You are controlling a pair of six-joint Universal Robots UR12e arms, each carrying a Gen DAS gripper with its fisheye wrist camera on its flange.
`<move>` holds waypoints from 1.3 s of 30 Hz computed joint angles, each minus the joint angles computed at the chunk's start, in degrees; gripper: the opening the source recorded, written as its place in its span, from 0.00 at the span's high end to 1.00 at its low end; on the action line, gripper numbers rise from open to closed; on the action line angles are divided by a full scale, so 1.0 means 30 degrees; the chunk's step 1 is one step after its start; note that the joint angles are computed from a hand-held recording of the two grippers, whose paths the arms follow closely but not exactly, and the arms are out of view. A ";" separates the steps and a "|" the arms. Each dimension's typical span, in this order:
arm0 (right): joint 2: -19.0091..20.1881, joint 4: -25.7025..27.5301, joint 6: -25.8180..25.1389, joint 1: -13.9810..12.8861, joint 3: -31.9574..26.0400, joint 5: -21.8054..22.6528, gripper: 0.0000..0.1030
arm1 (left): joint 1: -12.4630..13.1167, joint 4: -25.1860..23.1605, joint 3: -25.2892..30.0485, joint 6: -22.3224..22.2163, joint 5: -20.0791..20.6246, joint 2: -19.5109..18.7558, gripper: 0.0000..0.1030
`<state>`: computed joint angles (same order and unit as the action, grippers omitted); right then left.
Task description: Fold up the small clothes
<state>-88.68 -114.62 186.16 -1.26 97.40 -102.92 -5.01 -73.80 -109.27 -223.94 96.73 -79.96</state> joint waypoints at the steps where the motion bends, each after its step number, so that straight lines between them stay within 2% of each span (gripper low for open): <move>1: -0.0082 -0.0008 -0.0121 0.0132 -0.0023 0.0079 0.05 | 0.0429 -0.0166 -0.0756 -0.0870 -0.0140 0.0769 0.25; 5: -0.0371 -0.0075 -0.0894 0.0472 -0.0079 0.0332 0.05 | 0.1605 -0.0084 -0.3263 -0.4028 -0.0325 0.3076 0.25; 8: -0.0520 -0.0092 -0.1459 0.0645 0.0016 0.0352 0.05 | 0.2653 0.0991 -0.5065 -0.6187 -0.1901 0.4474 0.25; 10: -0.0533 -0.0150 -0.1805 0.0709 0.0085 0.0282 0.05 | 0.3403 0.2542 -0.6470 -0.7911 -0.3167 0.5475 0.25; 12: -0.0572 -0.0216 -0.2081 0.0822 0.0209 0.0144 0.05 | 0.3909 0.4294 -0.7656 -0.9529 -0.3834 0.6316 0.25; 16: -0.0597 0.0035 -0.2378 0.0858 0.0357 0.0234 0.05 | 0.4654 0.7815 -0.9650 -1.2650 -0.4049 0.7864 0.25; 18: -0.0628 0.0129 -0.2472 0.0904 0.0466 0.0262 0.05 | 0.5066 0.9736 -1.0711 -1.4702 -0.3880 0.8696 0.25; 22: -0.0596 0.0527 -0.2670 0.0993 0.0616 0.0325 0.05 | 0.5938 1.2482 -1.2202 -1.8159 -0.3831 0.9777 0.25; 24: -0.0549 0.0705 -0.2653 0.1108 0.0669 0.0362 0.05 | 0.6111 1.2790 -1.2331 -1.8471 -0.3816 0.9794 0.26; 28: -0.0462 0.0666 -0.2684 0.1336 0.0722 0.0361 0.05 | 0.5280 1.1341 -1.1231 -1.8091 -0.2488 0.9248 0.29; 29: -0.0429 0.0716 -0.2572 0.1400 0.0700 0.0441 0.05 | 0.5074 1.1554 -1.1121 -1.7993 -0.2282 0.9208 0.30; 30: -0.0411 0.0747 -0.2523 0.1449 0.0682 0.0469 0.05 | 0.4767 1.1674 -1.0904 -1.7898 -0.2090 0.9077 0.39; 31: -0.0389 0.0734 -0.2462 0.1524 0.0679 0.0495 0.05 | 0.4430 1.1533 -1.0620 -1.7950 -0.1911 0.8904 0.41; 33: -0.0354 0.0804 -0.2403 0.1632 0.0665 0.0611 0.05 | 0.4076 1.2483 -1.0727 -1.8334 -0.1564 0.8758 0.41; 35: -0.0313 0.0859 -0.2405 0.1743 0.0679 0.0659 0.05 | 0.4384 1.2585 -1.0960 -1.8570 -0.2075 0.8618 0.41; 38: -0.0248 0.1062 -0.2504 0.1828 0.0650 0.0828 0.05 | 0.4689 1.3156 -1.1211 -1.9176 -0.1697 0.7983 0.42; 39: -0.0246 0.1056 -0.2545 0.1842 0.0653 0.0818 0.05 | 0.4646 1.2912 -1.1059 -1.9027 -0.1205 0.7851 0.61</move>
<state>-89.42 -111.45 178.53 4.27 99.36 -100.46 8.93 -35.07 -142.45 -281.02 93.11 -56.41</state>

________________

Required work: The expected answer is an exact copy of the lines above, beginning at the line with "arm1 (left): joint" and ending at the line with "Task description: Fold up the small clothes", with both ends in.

Response below:
arm1 (left): joint 1: -12.4630..13.1167, joint 4: -25.1860..23.1605, joint 3: -25.2892..30.0485, joint 6: -22.3224..22.2163, joint 5: -20.0791..20.6246, joint 2: -19.5109..18.7558, gripper: 0.0000..0.1030
`<state>`: computed joint angles (same order and unit as the action, grippers omitted); right then left.
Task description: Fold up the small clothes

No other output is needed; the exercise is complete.